◆ **Raw data**
####################

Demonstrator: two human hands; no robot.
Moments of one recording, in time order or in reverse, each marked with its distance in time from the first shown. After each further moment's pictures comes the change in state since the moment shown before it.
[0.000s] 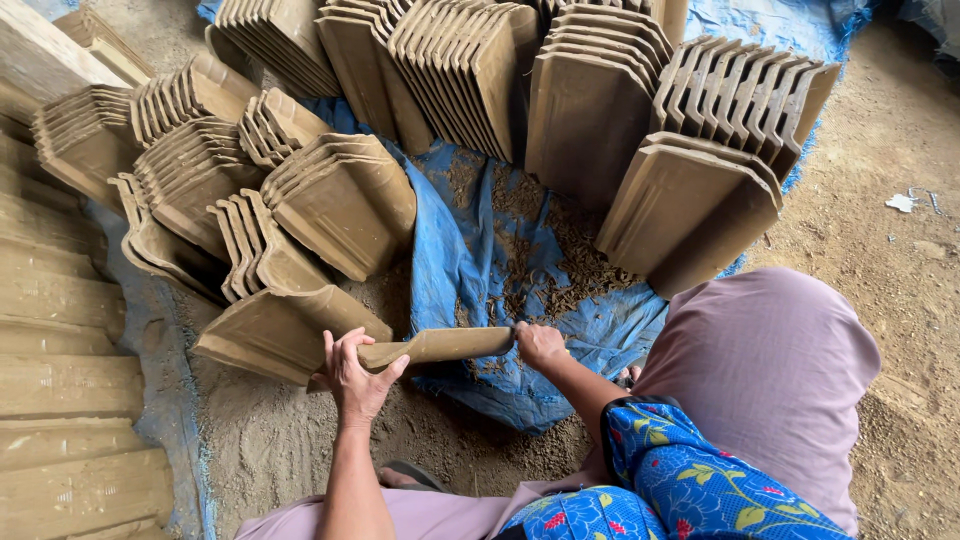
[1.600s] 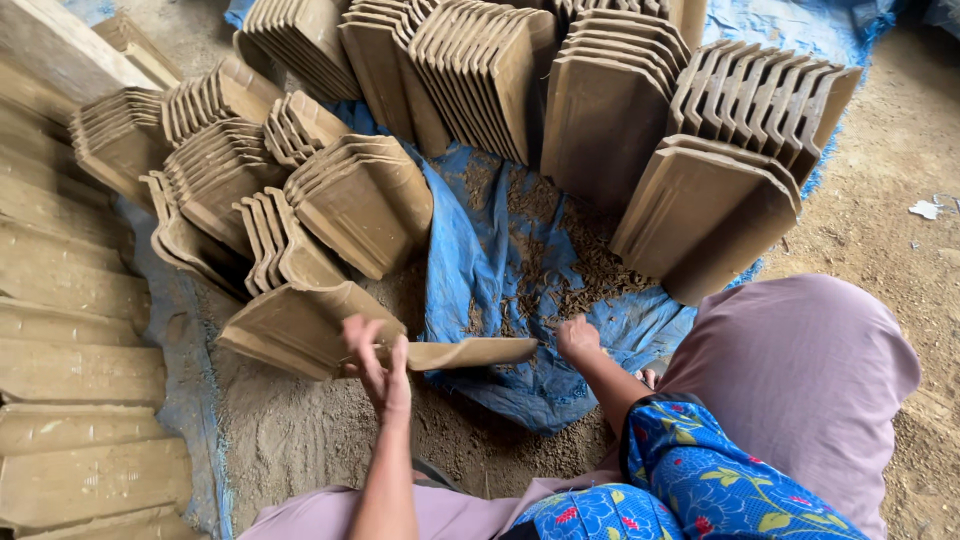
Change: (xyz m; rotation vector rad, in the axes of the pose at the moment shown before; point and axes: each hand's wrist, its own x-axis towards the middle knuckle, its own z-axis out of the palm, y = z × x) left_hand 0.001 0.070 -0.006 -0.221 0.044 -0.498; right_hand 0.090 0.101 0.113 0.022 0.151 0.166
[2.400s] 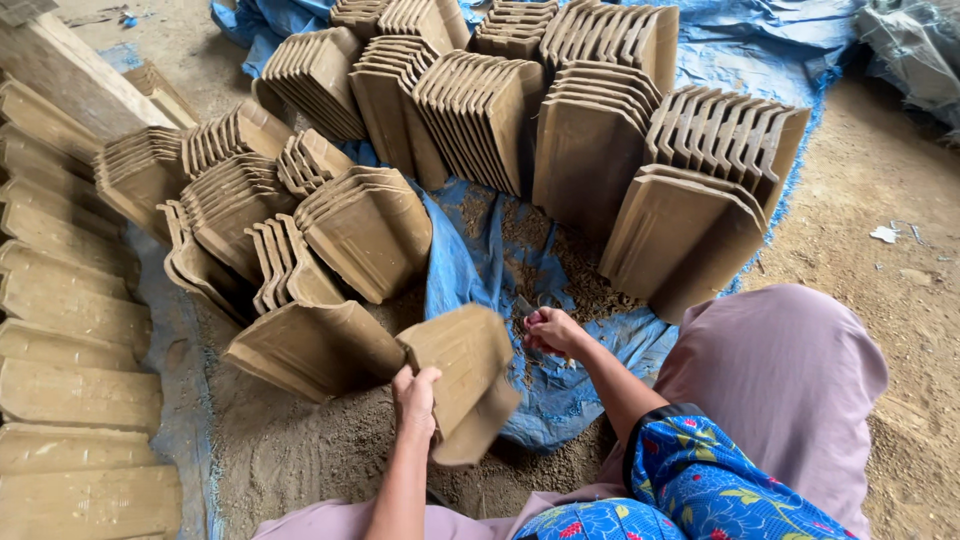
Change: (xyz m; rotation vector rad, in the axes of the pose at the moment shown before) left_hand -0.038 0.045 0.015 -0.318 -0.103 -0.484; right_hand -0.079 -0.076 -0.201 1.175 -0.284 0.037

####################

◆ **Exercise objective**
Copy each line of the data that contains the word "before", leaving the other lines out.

◆ **Written solution**
Moments of one recording, in time order or in reverse, each marked with its distance in time from the first shown. After each further moment's pictures comes the change in state since the moment shown before it.
Change: (xyz m; rotation vector rad, in the axes of the pose at the moment shown before; point and axes: each hand's wrist, its own x-axis towards the middle knuckle, its own z-axis out of the palm, y = z × x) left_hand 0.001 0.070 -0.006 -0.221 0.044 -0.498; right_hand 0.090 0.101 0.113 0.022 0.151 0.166
Change: (xyz m; rotation vector rad, in the axes of the pose at the moment shown before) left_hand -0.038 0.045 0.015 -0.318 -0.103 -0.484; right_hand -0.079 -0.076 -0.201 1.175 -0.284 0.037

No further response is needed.